When Jesse Lambert lost his job last December, he was about a level seven for panic. After paying rent, the 33-year-old's student loans for his undergraduate degree and masters in international commerce were the next biggest expense at around $450 per month.
Lambert's first step was the one experts advise: He called his lender. After that, his panic quickly subsided. With a game plan in place, the odds were actually in his favor for a short-lived unemployment.
"Having a college degree is a good hedge against unemployment," says student loan expert Mark Kantrowitz, who publishes the education resource site Edvisors Network. The following are steps experts advise taking if you are out of work for a few months while paying off student loans.
1. Call your lender
The default rate for student loans, which total over $1 trillion, was 12.9 percent for public colleges in 2014. In addition to ruining your credit, one reason you do not want to hide from lenders is that they may be able to help.
Federal loans come with set options for deferments, with all payments suspended for a time. There is also the option of forbearance, allowing you to delay payments, although interest will still accrue and be tacked back onto the loan. Deferments are a better choice because they do not add on to the total loan balance, Kantrowitz notes.
Private lenders will also offer these options, and some will go further to come up with alternative payment plans.
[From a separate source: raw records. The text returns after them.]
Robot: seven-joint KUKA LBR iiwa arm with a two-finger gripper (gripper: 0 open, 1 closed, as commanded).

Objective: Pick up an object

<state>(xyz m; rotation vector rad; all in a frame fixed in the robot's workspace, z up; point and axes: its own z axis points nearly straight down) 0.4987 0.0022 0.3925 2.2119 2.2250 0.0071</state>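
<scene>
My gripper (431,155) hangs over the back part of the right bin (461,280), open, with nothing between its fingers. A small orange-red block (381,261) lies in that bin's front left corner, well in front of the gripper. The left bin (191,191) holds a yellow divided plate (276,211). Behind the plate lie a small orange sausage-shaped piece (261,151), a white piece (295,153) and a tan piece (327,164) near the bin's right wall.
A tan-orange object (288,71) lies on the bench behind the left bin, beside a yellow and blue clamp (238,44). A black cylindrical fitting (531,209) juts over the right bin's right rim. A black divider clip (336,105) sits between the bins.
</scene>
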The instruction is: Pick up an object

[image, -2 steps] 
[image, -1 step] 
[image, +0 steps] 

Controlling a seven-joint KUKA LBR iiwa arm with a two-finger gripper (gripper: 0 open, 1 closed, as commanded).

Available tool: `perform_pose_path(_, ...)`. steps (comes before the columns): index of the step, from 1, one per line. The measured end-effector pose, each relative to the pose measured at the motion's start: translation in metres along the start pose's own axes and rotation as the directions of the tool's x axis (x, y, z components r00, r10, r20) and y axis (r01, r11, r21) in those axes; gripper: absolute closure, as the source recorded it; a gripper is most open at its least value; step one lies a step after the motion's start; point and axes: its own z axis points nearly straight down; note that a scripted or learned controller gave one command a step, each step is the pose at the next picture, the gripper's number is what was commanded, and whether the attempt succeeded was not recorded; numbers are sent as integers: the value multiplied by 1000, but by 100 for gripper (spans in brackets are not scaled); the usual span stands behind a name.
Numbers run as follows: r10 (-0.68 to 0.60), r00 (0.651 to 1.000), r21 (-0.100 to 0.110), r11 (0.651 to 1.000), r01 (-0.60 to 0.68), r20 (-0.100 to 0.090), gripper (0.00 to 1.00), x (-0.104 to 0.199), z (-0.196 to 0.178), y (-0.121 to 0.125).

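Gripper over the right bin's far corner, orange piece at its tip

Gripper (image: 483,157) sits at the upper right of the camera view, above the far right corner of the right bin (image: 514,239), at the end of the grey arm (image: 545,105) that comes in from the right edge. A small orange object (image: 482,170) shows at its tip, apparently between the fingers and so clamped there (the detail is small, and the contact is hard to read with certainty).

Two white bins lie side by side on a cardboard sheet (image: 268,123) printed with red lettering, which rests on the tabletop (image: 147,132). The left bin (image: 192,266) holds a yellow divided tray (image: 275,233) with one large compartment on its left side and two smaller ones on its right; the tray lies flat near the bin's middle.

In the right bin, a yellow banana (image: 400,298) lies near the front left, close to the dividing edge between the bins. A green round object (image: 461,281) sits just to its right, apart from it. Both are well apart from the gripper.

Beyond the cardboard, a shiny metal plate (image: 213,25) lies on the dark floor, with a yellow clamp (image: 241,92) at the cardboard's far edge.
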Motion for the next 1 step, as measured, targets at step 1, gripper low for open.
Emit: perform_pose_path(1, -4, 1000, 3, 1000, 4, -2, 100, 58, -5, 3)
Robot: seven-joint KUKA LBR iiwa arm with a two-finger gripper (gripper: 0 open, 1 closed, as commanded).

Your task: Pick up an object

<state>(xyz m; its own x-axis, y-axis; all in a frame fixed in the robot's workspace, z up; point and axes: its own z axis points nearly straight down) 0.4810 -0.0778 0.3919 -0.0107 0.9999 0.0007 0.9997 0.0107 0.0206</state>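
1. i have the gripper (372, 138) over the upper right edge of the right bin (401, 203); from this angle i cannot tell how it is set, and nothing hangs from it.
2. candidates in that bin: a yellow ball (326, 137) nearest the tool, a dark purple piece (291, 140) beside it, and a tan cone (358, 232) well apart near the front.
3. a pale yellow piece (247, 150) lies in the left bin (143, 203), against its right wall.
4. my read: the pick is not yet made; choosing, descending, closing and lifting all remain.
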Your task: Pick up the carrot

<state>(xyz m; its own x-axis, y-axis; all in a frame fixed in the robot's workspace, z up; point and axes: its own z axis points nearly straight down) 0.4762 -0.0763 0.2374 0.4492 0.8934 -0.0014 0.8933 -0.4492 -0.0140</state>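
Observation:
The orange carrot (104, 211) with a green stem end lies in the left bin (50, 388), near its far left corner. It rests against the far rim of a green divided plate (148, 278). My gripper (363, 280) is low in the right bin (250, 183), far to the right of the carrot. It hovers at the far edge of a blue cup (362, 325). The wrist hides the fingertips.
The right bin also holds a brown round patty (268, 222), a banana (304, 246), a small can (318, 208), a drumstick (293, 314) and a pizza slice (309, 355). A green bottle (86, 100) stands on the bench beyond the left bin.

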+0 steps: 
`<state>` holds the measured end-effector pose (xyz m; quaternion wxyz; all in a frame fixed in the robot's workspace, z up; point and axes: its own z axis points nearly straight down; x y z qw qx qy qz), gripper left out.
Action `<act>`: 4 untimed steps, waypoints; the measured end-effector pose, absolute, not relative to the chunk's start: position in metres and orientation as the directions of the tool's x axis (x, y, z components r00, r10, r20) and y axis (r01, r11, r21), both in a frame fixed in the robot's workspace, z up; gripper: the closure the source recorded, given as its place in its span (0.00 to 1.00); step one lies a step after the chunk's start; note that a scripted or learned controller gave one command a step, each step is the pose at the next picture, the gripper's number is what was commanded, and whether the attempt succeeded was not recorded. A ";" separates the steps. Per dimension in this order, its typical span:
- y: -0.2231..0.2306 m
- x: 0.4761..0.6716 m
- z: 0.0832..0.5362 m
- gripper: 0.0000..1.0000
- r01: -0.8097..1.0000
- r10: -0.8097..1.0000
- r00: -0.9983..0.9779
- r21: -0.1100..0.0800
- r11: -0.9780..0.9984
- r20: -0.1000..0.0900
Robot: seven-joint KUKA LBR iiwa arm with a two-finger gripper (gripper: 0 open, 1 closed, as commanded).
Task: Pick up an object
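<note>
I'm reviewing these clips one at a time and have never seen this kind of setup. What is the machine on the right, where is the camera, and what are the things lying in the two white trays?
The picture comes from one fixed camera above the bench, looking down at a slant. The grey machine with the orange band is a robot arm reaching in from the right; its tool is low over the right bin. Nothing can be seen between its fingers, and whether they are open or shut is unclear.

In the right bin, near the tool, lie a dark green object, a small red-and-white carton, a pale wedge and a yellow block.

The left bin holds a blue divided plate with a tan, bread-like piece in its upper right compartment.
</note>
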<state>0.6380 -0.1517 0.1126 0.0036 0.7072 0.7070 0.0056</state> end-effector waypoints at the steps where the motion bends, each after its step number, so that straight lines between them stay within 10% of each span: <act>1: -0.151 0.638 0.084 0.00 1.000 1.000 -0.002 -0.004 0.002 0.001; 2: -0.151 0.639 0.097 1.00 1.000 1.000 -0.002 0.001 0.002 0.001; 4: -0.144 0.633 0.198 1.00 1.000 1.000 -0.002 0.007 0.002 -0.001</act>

Wells Fargo, for instance, has a team trained to craft specific solutions for borrowers after listening extensively to their circumstances, says John Rasmussen, Wells Fargo's head of Education Financial Services.
2. Rally your network
When Lambert ramped up his job search last winter, he even got help networking from his lender, SoFi, a start-up that has handled $2.5 billion in loans since launching in 2013. When he refinanced his loans, he remembered seeing something about career services. After calling SoFi about deferment options, he ended up getting personalized job search coaching.
3. Lean on your emergency funds
Because your job search is likely to be short, the best way to get through it is to have an emergency fund, advises Jenny Smith, financial services representative for The Principal Financial Group.
Borrowers in financial trouble should avoid expensive options like consolidation, because it will likely result in an overall higher interest rate, Smith says. Nor should they take on credit card debt in order to pay off student loans. "Band-aiding can be bigger problem later," she says.
If your lender does not offer career services, look to your state government or local chamber of commerce for programs aimed at young professionals.